§ Problem statement
The answer must be a single number: how many lines in the entries hold the string "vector".

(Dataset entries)
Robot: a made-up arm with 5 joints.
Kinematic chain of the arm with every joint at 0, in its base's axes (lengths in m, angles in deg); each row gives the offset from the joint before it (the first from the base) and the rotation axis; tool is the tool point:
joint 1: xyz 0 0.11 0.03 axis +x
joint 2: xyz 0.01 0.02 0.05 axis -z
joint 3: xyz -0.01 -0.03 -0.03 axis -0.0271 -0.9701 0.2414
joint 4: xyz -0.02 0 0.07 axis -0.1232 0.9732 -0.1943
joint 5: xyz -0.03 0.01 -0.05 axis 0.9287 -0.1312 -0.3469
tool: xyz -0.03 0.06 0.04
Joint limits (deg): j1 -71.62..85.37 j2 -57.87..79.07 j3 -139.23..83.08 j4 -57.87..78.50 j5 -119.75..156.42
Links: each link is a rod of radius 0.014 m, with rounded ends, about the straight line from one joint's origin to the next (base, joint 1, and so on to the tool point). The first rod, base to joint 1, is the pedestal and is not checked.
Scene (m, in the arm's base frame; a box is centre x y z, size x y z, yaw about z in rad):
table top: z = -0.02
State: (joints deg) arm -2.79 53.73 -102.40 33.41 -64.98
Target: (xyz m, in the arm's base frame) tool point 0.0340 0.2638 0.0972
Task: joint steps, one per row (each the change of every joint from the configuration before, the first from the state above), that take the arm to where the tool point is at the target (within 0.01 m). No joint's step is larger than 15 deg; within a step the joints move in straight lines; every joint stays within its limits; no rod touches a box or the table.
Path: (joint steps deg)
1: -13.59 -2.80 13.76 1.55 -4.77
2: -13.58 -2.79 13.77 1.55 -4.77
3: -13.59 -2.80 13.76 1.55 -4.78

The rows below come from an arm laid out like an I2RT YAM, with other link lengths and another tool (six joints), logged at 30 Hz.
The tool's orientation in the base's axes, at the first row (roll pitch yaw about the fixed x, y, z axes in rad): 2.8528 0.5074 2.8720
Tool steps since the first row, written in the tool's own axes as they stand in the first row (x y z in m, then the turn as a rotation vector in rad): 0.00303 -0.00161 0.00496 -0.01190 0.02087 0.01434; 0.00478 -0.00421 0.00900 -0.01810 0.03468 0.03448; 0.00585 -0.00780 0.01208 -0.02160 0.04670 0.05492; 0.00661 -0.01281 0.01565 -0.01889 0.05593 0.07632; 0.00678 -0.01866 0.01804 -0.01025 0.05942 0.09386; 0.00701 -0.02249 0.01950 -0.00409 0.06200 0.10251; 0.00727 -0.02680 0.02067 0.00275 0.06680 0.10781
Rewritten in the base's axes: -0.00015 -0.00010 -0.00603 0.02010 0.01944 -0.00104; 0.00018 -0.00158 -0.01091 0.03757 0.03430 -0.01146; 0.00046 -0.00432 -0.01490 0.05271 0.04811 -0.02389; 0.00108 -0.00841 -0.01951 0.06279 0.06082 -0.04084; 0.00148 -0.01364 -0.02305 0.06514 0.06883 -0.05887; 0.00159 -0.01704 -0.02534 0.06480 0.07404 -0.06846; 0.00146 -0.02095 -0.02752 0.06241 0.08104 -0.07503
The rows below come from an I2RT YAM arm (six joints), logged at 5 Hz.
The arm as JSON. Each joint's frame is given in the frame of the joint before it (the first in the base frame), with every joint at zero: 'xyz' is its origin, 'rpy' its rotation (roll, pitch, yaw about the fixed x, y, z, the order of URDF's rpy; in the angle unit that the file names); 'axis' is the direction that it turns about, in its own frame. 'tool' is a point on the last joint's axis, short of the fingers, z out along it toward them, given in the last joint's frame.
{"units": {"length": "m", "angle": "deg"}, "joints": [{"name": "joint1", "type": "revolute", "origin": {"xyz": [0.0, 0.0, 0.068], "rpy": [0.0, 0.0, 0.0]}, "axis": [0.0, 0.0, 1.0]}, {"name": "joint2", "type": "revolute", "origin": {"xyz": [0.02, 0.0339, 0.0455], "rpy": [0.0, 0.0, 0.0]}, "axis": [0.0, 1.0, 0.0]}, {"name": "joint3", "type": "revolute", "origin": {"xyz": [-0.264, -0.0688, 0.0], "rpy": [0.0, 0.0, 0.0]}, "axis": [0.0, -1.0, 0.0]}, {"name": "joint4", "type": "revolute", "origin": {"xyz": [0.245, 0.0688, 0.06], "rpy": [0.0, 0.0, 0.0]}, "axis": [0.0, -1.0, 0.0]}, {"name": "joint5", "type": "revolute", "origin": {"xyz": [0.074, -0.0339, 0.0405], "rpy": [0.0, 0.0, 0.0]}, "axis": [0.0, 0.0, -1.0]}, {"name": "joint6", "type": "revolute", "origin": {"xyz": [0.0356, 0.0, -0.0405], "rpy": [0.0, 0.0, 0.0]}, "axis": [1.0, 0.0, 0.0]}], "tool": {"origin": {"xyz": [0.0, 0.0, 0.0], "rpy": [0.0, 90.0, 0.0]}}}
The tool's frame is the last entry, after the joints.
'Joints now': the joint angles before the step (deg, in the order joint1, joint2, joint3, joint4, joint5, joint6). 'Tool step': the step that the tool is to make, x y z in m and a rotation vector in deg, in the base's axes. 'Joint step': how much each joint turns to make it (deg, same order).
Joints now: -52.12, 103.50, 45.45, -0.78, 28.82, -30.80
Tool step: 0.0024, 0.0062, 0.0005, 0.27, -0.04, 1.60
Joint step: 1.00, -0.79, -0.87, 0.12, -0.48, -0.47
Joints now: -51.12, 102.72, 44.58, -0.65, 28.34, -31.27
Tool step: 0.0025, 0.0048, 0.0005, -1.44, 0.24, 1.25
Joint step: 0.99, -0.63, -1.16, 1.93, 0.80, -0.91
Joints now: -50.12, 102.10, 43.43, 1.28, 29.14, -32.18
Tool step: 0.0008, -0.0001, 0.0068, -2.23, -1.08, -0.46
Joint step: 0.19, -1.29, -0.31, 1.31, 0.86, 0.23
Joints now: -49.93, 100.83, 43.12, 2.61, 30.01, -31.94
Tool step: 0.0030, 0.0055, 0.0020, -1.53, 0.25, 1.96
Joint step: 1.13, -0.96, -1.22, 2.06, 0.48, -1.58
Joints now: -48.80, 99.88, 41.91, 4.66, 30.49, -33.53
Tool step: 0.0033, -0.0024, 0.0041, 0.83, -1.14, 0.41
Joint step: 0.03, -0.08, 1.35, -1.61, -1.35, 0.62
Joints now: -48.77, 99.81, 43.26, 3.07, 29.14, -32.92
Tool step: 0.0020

§ Expected answer
2